Why not simply use something stable?!

I personally don’t understand why people think such glib, throwaway comments, are helpful. They always strike me, as lacking any foresight.

How many abstractions, on the core tool, are required, to force its stability over time? What happens if poetry introduces breaking changes?

Why would you bluntly assume my comment lacks any foresight? I was simply recommending you a tool that I used, albeit briefly, that solves the exact the same problem for which you are claiming no solution exists.

Nobody is denying that it would be ideal if there is one best solution to every problem in the ecosystem.
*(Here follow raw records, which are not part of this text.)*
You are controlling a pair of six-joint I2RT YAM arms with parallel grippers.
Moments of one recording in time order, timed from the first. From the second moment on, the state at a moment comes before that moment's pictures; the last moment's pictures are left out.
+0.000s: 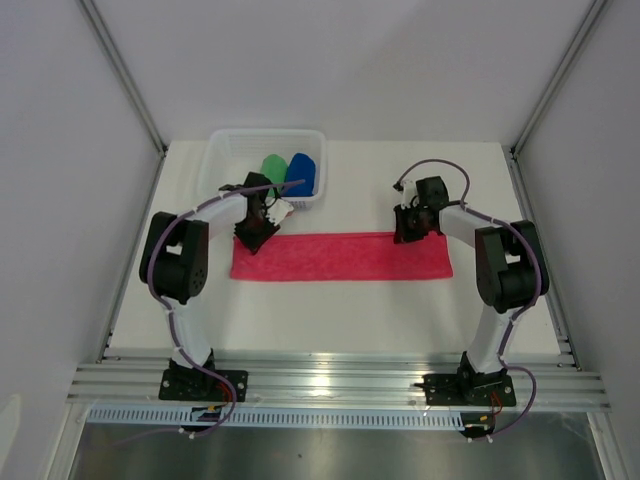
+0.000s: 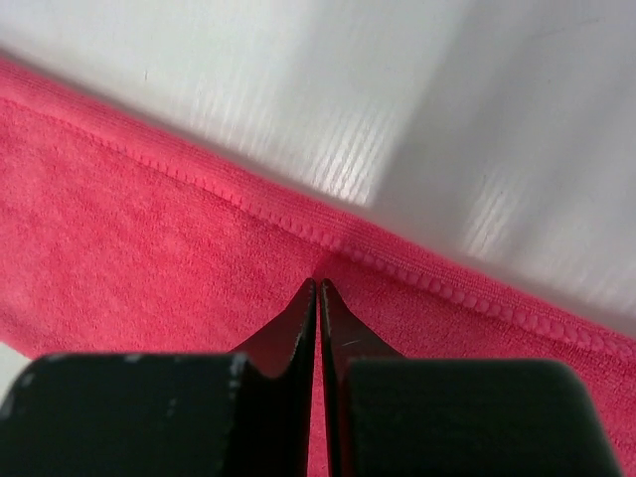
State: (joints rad) left arm -0.27 1.94 1.34 -0.74 -0.03 0.52; right arm 0.21 1.88 1.17 -0.29 -0.33 -0.05
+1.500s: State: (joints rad) left arm -0.23 1.64 1.26 -0.84 0.13 0.62; right arm 0.12 1.89 1.37 -0.35 -0.15 0.33
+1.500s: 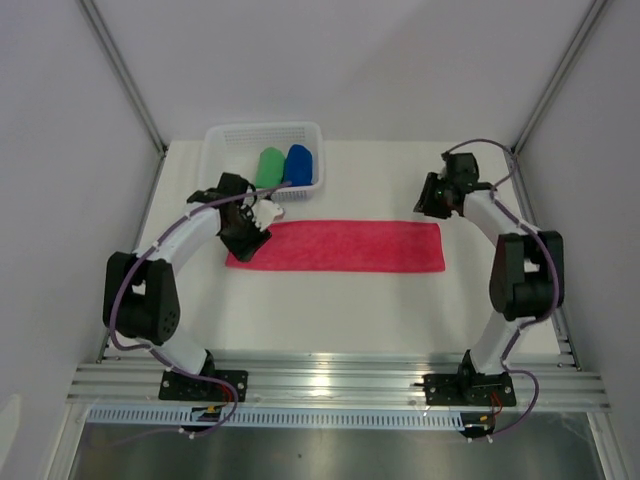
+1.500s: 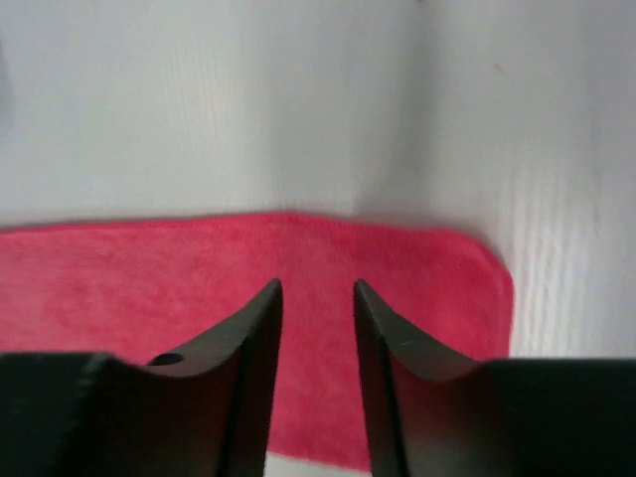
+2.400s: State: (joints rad) left arm -0.22 1.67 0.97 -0.71 -0.06 0.83; right arm -0.08 1.63 0.90 -0.47 -0.20 0.59
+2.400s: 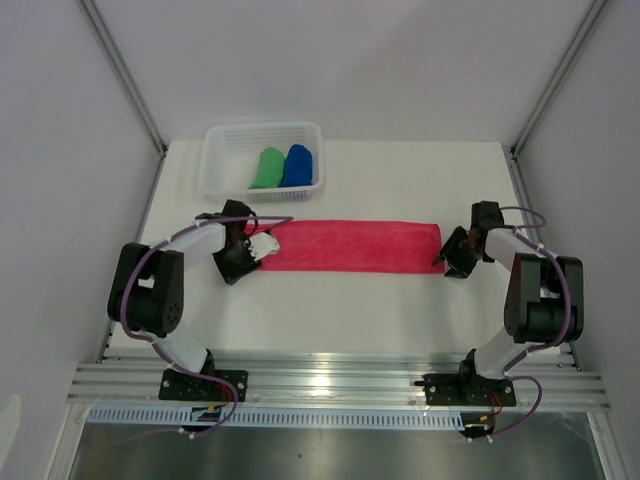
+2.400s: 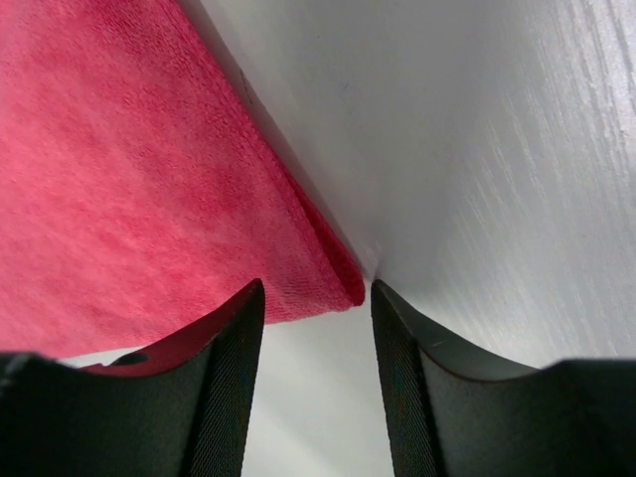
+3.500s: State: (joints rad) left arm 0.05 1.90 1.30 -0.91 0.26 0.27; right arm -0.09 1.68 0.99 -0.43 -0.27 0.30
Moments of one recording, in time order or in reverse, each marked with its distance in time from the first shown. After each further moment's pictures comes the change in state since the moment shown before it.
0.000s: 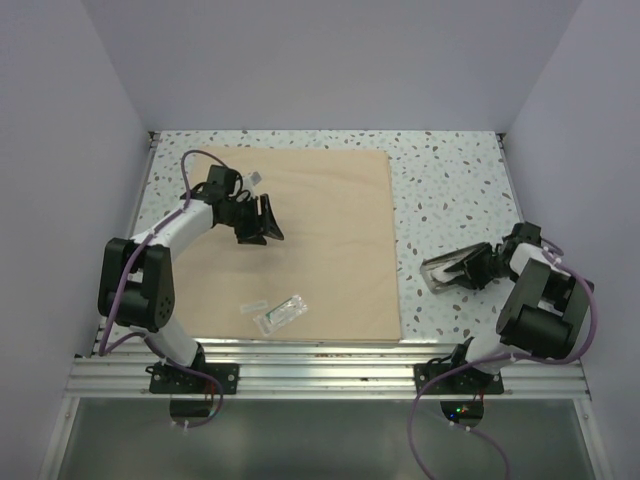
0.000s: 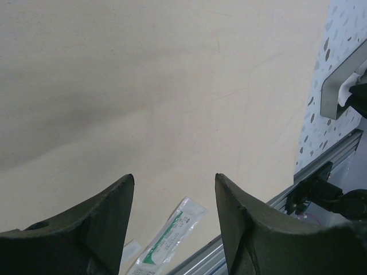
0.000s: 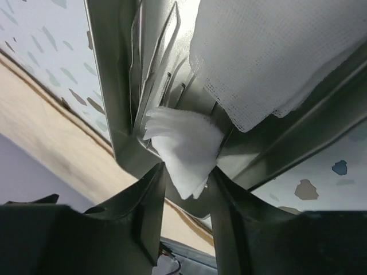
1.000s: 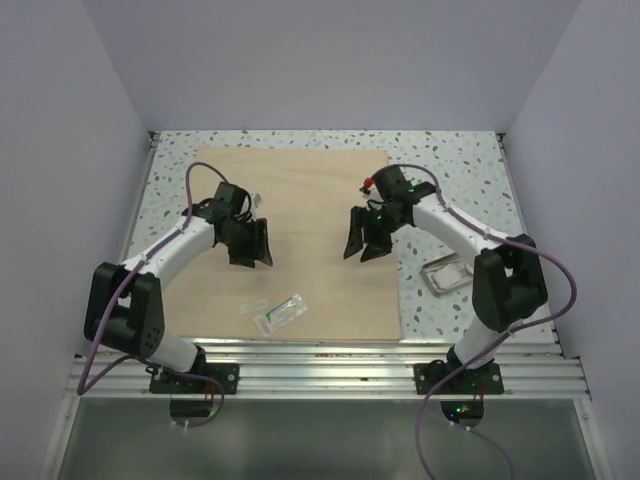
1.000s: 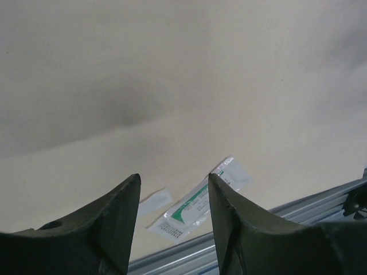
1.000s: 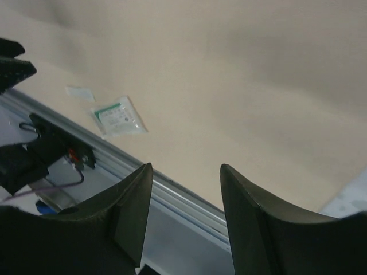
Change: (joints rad) left arm -0.074 -0.135 -0.098 -0.151 -0.261 0.014; right arm 0.854 0.137 0.557 -0.287 0.093 -0.082
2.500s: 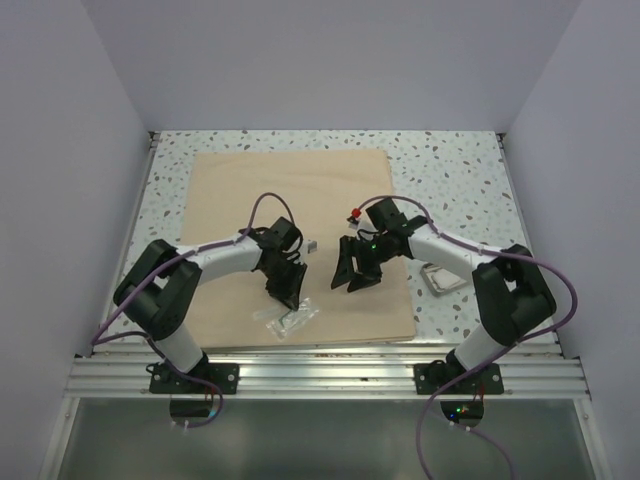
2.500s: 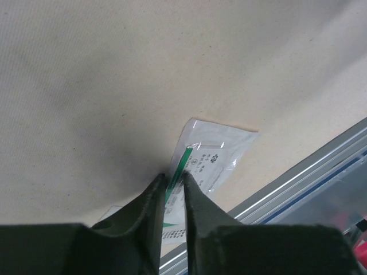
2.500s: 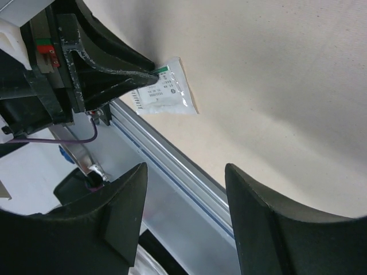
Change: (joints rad) left arm -0.379 0.145 -0.109 0.089 0.098 0.076; right arm 0.167 -0.036 -0.307 0.300 -0.251 0.060
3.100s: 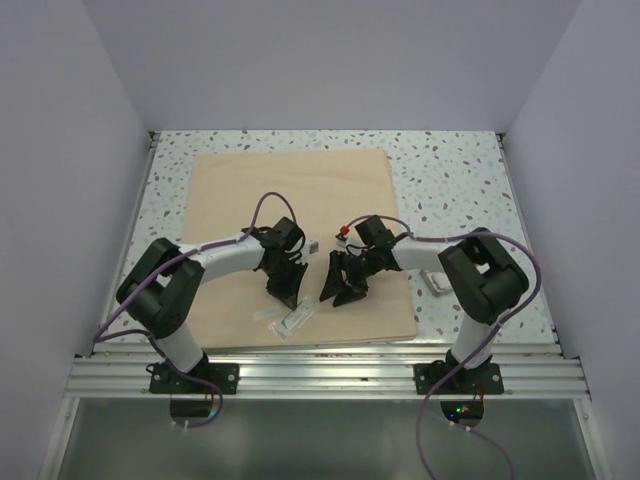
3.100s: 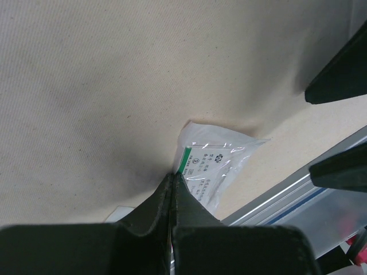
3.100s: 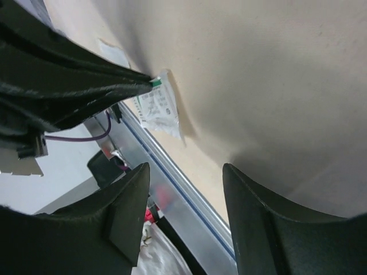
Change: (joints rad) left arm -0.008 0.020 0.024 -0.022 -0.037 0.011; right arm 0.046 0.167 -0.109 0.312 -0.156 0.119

But at the end of the day all software, including core and third party libs is just code written by people, and it is too much to expect that any person (or a group of them) gets everything right the first time. Change, breaking or otherwise, is inevitable as people learn from their mistakes - its not like the core is guaranteed to never have any breaking changes either.
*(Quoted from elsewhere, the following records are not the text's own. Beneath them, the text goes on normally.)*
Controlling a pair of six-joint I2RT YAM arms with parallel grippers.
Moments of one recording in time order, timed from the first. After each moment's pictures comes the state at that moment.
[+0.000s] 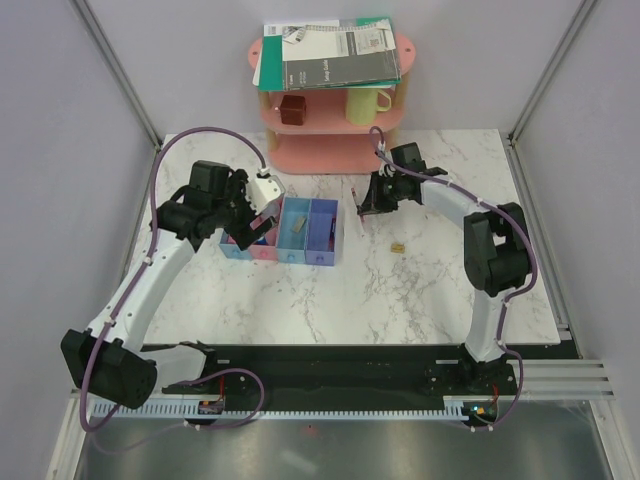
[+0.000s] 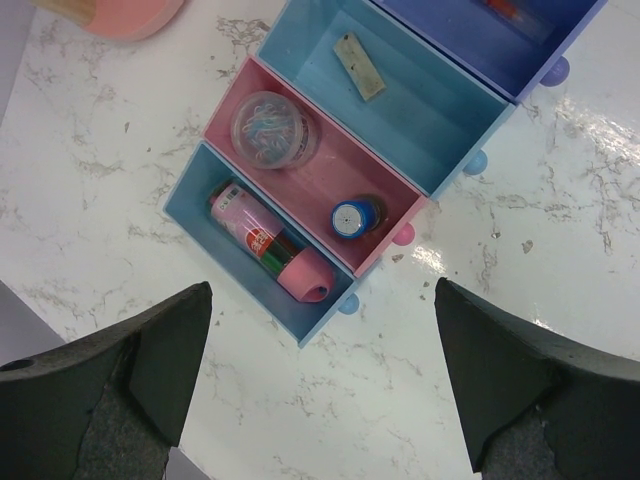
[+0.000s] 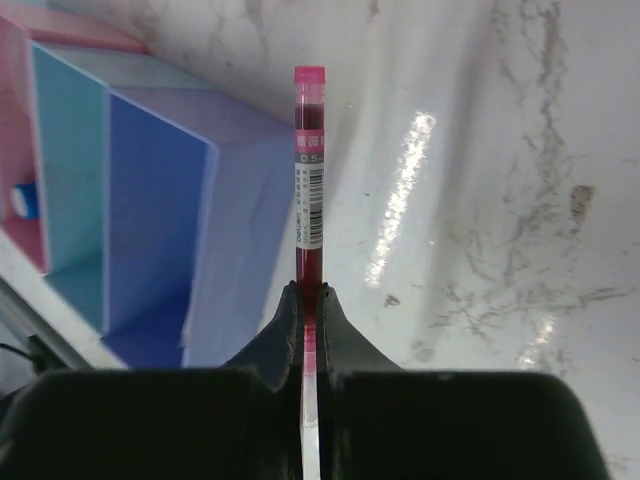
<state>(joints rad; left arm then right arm) -0.31 1.23 1.22 -0.78 0.21 0.72 0.31 1.98 1.46 -0.41 -0.43 0.35</state>
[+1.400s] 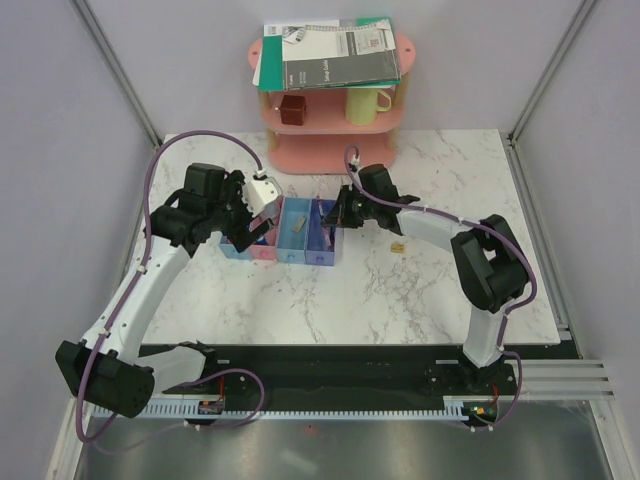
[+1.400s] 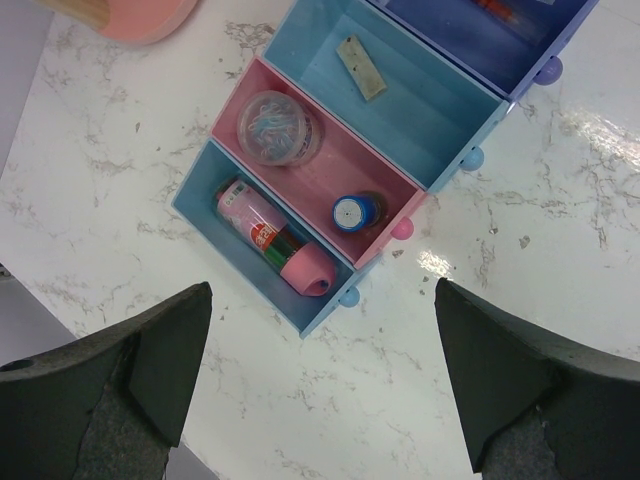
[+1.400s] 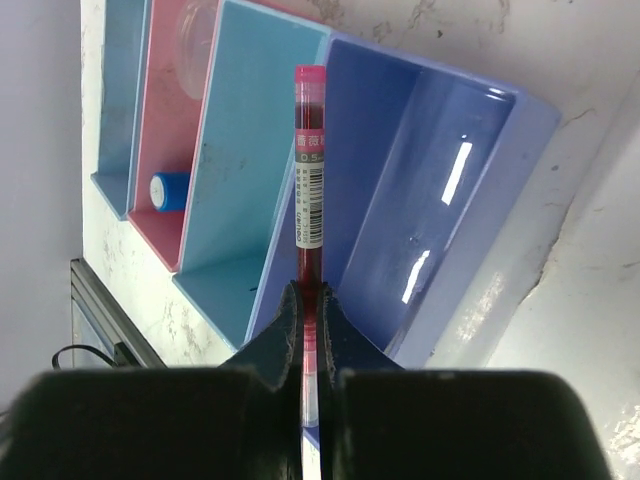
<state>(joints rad) -0.31 1.18 1.22 -0.79 0.21 0.72 0.52 1.88 1.25 -0.02 -0.39 0.67</state>
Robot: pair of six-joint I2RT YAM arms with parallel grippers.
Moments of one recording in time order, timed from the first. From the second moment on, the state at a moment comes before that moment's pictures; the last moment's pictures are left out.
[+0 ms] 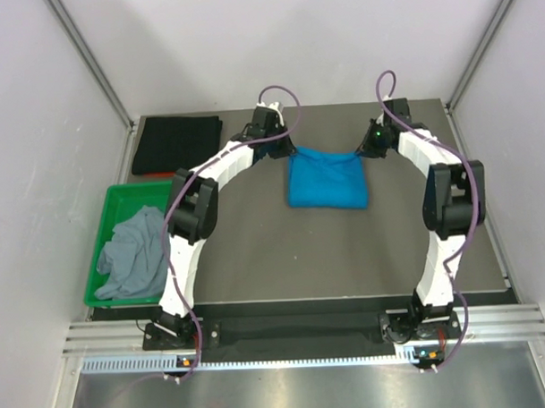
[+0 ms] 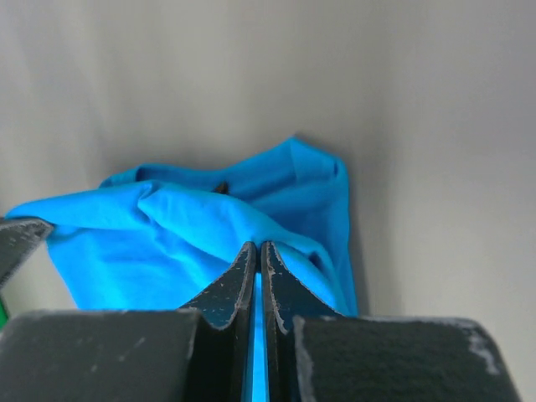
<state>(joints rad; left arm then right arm) -0.47 2.27 1.89 -0.26 0.22 -0.55 0.08 1.97 1.55 -0.42 -0.23 0.49</state>
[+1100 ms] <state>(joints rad) -0.40 2.37 1.81 0.08 0.22 -0.48 -0.01 2.10 1.59 -0.31 -0.31 0.53</state>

Just like you can pin the version of libraries, you can pin the versions of your tools too, as long as they are not depending on external services with no versioning. The point of the post is not absolute avoidance of change. It is to opt into a workflow and tooling setup so you can deal with the upstream changes at your own time and convenience.
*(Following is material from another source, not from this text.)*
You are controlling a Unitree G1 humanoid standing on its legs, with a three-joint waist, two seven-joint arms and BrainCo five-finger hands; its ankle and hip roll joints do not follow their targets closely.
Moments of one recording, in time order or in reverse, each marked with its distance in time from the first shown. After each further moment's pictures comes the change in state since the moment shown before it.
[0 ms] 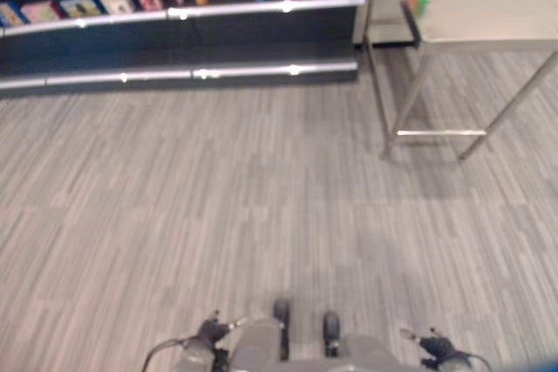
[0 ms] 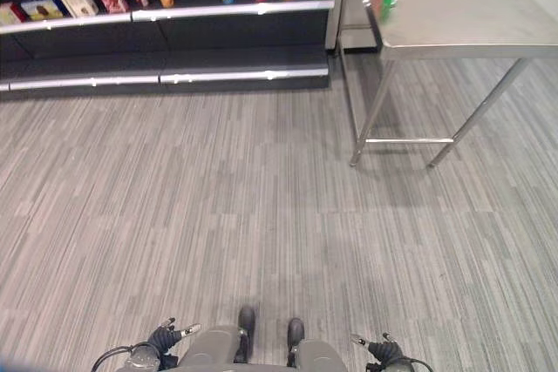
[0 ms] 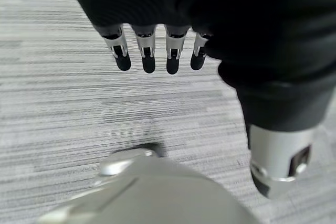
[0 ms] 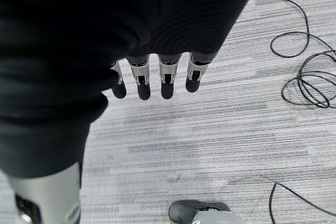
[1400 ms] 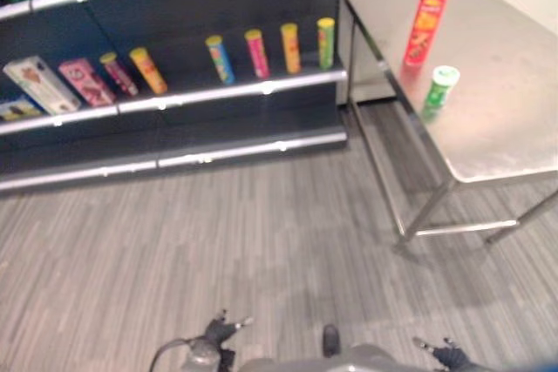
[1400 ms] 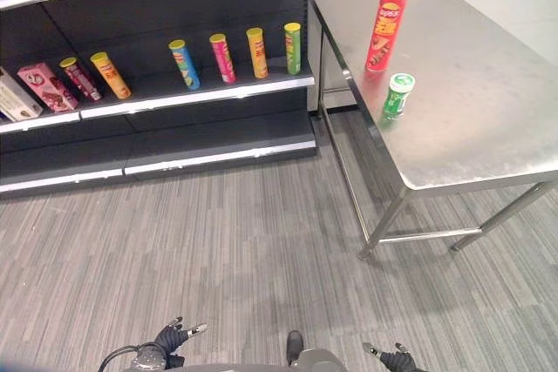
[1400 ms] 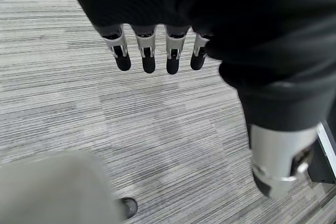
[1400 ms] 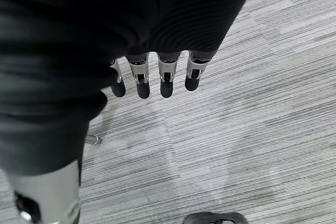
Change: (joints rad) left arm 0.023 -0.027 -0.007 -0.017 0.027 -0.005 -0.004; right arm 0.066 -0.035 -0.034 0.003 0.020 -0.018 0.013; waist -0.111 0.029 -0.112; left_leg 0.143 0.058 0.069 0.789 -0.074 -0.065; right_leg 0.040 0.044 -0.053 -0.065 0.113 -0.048
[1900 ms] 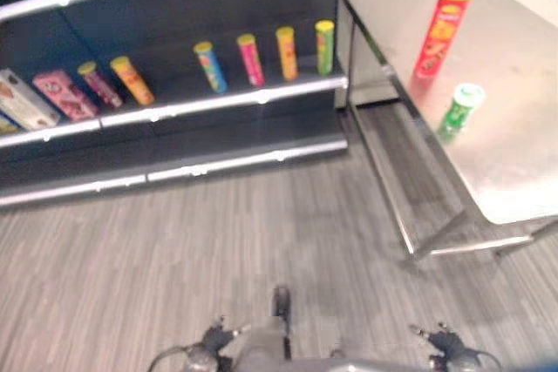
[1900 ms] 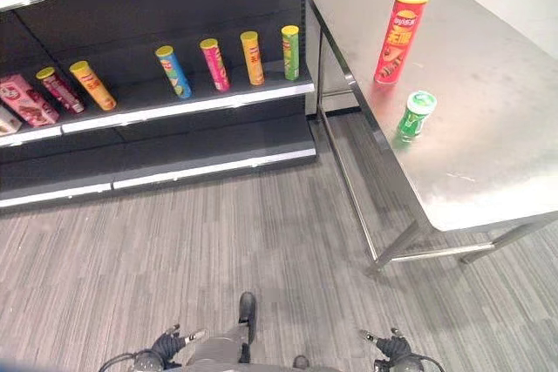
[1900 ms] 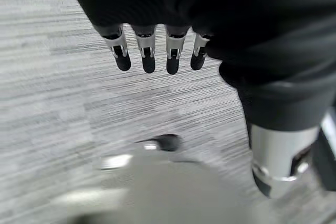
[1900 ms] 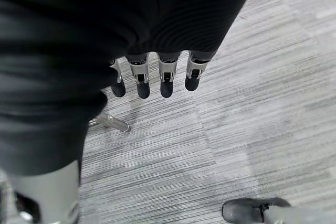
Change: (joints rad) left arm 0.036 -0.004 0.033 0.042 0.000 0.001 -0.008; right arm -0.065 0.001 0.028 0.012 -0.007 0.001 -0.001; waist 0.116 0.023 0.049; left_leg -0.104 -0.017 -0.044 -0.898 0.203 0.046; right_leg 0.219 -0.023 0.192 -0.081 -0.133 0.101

And BTW, looking at their versioning, poetry hasn't yet had any breaking changes in its 4+ years of existence.

Try poetry, I like it a lot more than conda.

The basic virtual environments work excellently too.

> you can run old 2.x code under 2.7 just fine

No you can't lol. There were major breaking changes from 2.4 -> 2.5, and smaller but still breaking ones for 2.5 -> 2.6.

> There were major breaking changes from 2.4 -> 2.5, and smaller but still breaking ones for 2.5 -> 2.6.

Such as?

I don't remember the specifics, but I spent at least a few weeks early in my career fixing a Python 2.3 codebase to run on 2.4.
In the GP you said 2.5 and 2.6, not 2.4.

That said, I remember all three of those transitions (2.3 to 2.4, 2.4 to 2.5, and 2.5 to 2.6), and I remember changing Python code to make use of new features introduced in those transitions (for example, using with statements and context managers in 2.5), but those aren't breaking changes; the old code still worked, it just wasn't as robust as using the new features.

> In the GP you said 2.5 and 2.6, not 2.4.

Sorry, yes, fixing a 2.4 codebase to run on 2.5. It was a while ago.

Something called onnx (all iirc) requires Python 3.8-3.9 but not 3.10+ in which it doesn’t work. So for my various AI needs I have three versions of Python 3 installed through different channels. And of course they all have their own multi-gigabyte caches of base libraries and models.

I know it may be more complex or trivial than I think, or tied to very few specific packages, but that’s the point – I have to figure it out where I shouldn’t need to. In contrast, I’m sure that no matter which latest version of Node I have, it will work.

I mean I was, up until Node 19/20, where they broke the loader, so ts-node doesn’t work anymore and the suggestion is to re-learn something called tsx. F that nonsense.